Blind Packet Forwarding in a Hierarchical Level-based Locator/Identifier Split

Abstract

Network Address Confidentiality (NAC) classifies all network nodes as adversaries and limits access to the network packet addresses in cleartext exclusively to the communicating endpoints. In our model, an adversary can control a single network node as well as a part or all of the network nodes on the route of a packet. Moreover, an adversary can observe and exploit network packet addresses. NAC implies certain anonymity properties, namely sender/recipient and relationship unlinkabilities.

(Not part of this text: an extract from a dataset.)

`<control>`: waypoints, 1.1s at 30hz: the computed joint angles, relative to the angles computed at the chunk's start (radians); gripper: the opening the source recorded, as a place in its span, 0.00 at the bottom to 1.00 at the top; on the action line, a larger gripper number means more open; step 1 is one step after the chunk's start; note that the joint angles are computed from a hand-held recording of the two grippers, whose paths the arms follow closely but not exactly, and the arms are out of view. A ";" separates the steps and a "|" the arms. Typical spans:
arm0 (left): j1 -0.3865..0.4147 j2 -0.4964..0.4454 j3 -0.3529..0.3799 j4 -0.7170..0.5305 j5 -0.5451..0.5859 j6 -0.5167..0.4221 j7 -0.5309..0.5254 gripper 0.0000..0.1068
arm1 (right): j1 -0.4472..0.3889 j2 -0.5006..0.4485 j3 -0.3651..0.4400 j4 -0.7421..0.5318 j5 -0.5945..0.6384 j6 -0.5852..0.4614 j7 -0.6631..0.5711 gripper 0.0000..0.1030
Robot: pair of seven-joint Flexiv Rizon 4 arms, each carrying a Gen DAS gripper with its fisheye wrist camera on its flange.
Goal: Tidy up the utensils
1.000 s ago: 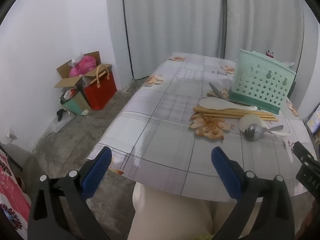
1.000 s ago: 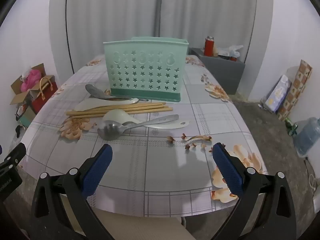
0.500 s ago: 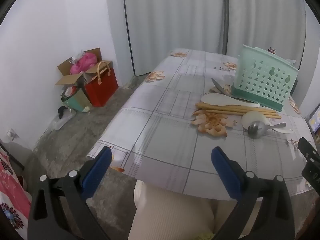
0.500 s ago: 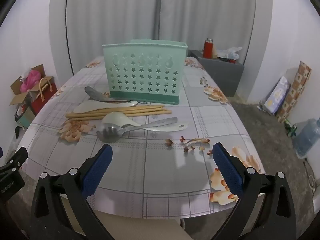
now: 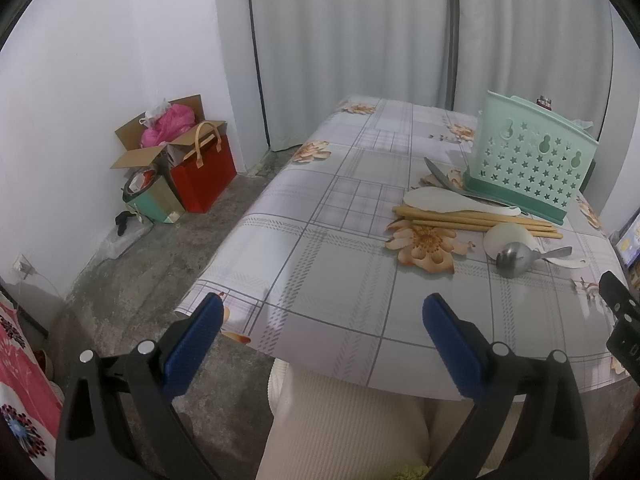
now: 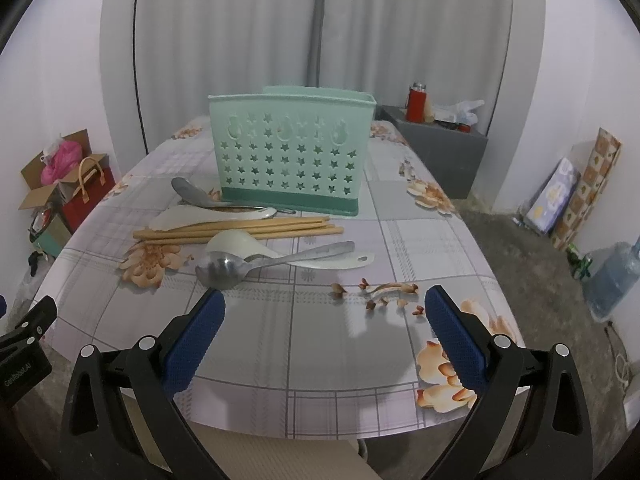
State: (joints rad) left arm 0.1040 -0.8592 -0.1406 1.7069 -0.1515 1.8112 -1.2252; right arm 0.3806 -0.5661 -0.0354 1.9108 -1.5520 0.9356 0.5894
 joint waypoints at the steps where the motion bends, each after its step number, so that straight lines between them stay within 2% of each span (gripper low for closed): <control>1: -0.001 0.000 0.001 -0.001 0.000 0.000 -0.001 0.91 | 0.001 0.000 0.000 0.000 -0.001 -0.002 0.000 0.93; 33: -0.002 0.010 0.010 0.000 -0.003 -0.006 -0.004 0.91 | 0.000 0.002 0.004 0.001 -0.015 -0.013 0.008 0.93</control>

In contrast to the existing approaches related to NAC and its unlinkability properties with regard to our strong adversary model, Blind Packet Forwarding (BPF) tackles this issue in a clean-slate manner by redesigning the packet forwarding and its associated services to blind ones transferring and processing packet addresses in end-to-end encrypted form. This paper proposes a BPF architecture combining two approaches being based on the Locator/Identifier Split principle for a future network architecture. This BPF design introduces a fine-grained, flexible and dynamic blindness providing multiple NAC and unlinkability levels classified into two blindness taxonomies. In the first taxonomy, the higher the masking rank being applied to an address, the bigger is the radius of network domains within which NAC applies to the address, beginning with the top-level network domain. By applying higher masking ranks in the second blindness taxonomy, an endpoint can mask its address within higher network domains in direction of the top-level network domain. This paper also adapts OpenFlow in order to achieve a BPF implementation which provides high performance and can thus support multiple real-time media communications each with a high sending rate.